Arguably, the most common application for glass scale linear encoders is ultra-precision machining, especially grinding machines and lathes for optics and parts used in the aerospace industry. Parts that have been machined to single-digit or sub-micron accuracy must also be inspected, and glass scales enable measuring devices, such as coordinate measuring machines (CMMs), to carry out this task.
In addition to offering higher resolution than magnetic versions, glass scale linear encoders also have a much lower coefficient of thermal expansion, meaning the scale is virtually unaffected by changes in temperature, which can alter the pitch of the scale gratings and reduce measuring accuracy. Glass scale encoders can also be used in vacuum environments, including high and ultra-high vacuums.
But glass scales still remain somewhat of a niche product — in most cases, they’re only used where absolutely necessary. This is partly because of cost, but also because glass scale linear encoders pose different challenges to apply and integrate than magnetic versions. With a finer grating pitch than most magnetic encoders, any errors in mounting have a more pronounced effect on the accuracy of an optical scale.

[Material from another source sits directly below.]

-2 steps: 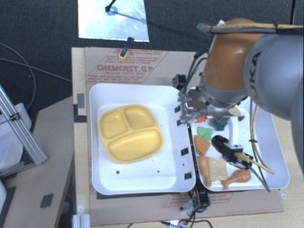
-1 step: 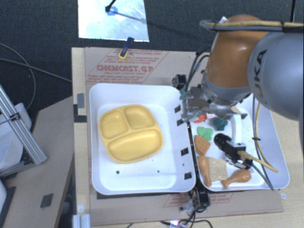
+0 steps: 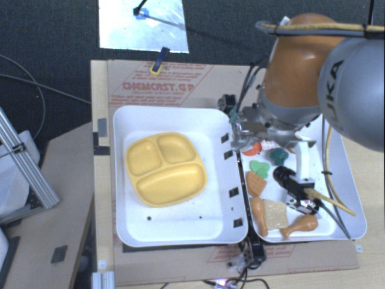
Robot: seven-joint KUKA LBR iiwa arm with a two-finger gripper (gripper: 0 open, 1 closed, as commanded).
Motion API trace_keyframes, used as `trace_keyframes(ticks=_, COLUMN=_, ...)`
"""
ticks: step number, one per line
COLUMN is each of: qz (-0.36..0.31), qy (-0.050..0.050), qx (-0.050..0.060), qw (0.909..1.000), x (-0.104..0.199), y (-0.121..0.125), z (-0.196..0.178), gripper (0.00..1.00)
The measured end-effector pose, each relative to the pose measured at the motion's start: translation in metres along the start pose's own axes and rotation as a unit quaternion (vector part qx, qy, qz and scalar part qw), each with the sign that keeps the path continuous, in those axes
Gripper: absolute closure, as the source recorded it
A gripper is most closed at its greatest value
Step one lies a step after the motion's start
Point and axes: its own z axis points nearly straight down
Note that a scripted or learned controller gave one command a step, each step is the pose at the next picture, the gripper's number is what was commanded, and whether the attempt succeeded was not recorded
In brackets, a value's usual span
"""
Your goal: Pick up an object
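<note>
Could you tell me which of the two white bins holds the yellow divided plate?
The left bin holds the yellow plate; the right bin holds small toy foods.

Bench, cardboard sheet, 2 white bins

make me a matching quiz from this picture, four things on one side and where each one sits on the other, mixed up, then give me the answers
Things:
1. yellow divided plate
2. brown drumstick toy
3. arm's orange band
4. blue and yellow clip

Places:
A. on the cardboard beyond the bins
B. near corner of the right bin
C. in the left bin
D. above the right bin's far end

Pairs: 1-C, 2-B, 3-D, 4-A
</note>
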Motion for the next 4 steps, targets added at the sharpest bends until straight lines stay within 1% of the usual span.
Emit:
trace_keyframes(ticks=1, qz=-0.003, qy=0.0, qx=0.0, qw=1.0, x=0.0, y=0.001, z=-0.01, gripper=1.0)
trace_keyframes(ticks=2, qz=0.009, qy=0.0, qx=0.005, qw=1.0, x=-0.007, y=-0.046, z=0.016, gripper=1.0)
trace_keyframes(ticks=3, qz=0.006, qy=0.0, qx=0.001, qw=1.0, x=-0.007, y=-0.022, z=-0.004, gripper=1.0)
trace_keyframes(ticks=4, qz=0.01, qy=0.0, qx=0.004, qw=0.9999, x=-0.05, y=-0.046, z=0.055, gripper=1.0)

Glass scales are much more rigid than magnetic tape scales, but the flatness of the mounting surface is more critical for glass substrates than for metal tapes. And mounting the read head requires alignment in five axes to achieve the correct air gap between the read head and the scale – a labor-intensive process.
Once an optical scale is mounted, protecting it from contamination is extremely important. Magnetic scales are, for the most part, sensitive only to magnetic contamination, whereas an optical encoder is sensitive to any debris that interferes with the transmission of light. This can be a difficult issue to overcome, since linear scales are mounted on the axis of travel, where the work is being performed, often putting the encoder directly at the source of chips, liquids, and other debris. The most common method for protecting optical encoders (especially glass scales) from contaminants is to enclose the scale in a housing, with the option of applying air purge to the housing for even greater protection against dirt and liquids. But enclosures add cost, wear points, and hysteresis, which itself can interfere with measurement accuracy.